The task:
In the data below, find the line containing "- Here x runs", then set down that line and every later line up to and including the line containing "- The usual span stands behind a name", exactly.

Data provided:
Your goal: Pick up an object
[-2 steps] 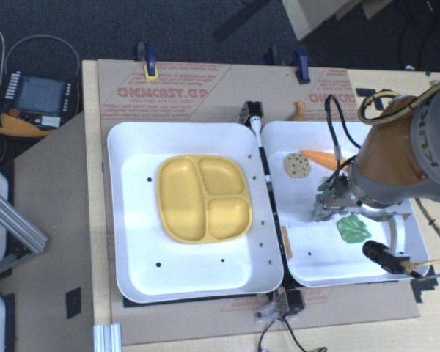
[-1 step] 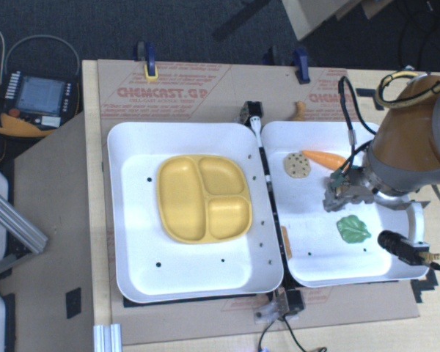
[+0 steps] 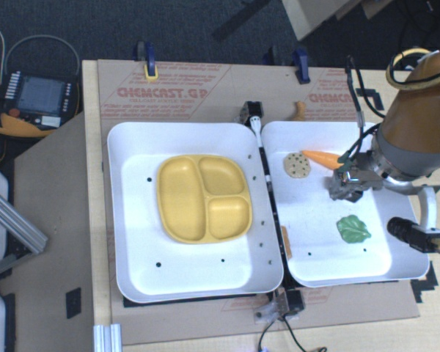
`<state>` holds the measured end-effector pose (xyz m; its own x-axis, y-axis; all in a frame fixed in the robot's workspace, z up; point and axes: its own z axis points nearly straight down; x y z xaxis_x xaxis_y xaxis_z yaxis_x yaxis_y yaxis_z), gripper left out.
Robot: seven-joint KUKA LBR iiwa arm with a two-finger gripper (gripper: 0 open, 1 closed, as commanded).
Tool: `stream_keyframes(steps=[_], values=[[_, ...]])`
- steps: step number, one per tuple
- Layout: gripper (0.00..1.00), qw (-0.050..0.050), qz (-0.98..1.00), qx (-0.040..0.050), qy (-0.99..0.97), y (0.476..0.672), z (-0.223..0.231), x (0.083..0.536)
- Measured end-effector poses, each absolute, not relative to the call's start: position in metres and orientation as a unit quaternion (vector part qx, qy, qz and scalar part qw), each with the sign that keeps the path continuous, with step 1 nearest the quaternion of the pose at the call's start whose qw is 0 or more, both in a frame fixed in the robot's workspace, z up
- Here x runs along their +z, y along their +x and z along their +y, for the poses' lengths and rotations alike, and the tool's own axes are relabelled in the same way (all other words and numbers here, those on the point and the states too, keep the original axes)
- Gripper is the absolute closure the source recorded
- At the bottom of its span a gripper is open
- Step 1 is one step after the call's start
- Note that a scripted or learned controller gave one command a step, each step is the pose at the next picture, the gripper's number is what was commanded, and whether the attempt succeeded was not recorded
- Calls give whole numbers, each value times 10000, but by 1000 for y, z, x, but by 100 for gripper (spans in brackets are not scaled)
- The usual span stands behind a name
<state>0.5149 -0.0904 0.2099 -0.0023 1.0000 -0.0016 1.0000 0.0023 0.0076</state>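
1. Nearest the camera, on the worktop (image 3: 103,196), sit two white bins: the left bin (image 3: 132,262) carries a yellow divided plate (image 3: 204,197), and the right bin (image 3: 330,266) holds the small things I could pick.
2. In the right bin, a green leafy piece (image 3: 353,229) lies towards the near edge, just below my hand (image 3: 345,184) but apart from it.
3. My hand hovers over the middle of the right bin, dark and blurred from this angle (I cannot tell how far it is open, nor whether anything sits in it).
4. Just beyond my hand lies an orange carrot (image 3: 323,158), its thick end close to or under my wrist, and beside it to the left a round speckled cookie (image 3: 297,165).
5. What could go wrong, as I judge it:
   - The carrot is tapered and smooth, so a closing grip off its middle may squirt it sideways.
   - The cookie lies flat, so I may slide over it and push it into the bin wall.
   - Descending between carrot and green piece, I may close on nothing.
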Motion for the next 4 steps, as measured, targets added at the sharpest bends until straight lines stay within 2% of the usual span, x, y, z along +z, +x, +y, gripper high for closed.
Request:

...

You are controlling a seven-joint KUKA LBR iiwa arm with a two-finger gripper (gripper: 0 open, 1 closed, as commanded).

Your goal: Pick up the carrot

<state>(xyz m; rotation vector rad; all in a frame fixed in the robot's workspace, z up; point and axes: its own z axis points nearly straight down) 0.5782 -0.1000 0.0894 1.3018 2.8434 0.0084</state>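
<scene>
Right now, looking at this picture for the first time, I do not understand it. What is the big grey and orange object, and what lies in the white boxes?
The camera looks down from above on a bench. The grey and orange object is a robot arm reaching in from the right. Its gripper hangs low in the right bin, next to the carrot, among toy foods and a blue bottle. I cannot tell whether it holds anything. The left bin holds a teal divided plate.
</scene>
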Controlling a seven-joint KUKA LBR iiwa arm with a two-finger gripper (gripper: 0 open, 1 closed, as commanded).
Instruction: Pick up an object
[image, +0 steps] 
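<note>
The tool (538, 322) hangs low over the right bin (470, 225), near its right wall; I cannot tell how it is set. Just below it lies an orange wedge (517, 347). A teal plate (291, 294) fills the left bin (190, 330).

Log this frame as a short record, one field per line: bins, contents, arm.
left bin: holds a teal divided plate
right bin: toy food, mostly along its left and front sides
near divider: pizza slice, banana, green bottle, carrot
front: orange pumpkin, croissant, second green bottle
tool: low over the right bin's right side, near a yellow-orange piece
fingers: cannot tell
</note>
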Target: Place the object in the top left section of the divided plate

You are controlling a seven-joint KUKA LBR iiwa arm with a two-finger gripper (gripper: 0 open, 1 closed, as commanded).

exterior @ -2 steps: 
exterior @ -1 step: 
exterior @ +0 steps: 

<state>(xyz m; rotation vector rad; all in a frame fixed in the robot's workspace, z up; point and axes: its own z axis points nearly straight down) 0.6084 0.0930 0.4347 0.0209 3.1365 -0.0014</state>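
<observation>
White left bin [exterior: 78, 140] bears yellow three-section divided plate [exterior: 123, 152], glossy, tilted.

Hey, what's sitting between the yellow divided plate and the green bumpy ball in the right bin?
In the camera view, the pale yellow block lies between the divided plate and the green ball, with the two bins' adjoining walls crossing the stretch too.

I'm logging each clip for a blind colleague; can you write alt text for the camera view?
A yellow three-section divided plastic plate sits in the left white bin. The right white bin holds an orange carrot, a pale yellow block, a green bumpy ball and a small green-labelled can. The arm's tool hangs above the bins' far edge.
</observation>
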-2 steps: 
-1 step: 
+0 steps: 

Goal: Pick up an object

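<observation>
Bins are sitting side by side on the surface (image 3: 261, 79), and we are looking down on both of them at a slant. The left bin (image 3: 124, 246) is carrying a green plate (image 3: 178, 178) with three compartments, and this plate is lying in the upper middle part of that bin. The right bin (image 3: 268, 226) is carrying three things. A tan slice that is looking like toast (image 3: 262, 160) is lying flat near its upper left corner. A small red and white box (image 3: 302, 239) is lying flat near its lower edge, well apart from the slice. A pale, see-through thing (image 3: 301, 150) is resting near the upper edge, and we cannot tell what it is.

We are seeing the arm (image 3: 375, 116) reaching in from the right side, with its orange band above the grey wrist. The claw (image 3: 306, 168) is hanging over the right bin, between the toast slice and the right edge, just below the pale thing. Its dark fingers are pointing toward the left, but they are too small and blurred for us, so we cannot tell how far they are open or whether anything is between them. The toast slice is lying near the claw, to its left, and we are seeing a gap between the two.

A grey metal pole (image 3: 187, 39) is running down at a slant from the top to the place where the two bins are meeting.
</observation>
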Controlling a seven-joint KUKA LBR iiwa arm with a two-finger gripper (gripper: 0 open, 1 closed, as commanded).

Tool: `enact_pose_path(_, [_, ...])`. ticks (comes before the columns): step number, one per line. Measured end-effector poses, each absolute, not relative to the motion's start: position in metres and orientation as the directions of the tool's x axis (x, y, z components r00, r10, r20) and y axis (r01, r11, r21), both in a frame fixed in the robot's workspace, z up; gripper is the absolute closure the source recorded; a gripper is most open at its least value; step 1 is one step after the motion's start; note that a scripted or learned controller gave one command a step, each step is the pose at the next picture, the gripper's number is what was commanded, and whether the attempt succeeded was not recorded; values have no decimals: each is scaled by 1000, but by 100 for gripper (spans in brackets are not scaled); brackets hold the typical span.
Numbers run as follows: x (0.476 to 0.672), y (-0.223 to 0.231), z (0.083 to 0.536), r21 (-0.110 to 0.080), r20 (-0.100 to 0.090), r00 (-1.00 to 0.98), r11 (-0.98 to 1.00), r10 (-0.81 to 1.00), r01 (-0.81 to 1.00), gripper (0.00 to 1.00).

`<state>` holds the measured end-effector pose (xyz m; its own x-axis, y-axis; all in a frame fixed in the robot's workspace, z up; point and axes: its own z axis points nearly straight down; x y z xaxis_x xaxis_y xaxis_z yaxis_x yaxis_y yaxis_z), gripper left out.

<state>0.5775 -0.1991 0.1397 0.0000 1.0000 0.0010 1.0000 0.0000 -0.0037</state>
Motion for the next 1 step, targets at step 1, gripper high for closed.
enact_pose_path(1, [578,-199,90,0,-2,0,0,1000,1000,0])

Expected output:
- Here x runs along their +z, y along their +x and z along their +y, for the poses' lengths and rotations alike, and the tool's own axes are relabelled in the same way (all other words and numbers here, those on the point and the states too, keep the original axes)
- Gripper is the absolute closure the source recorded
- At the bottom of its span a gripper is open
- Step 1 is one step after the call's start
- Note that a scripted or learned controller gave one command a step, each step is the pose at the next picture, the gripper's number is what was commanded, and whether the attempt succeeded was not recorded
- Calls give whole numbers, each value times 10000, but by 1000 for y, z, x, but by 100 for gripper (spans in brackets are not scaled)
- The usual span stands behind a name

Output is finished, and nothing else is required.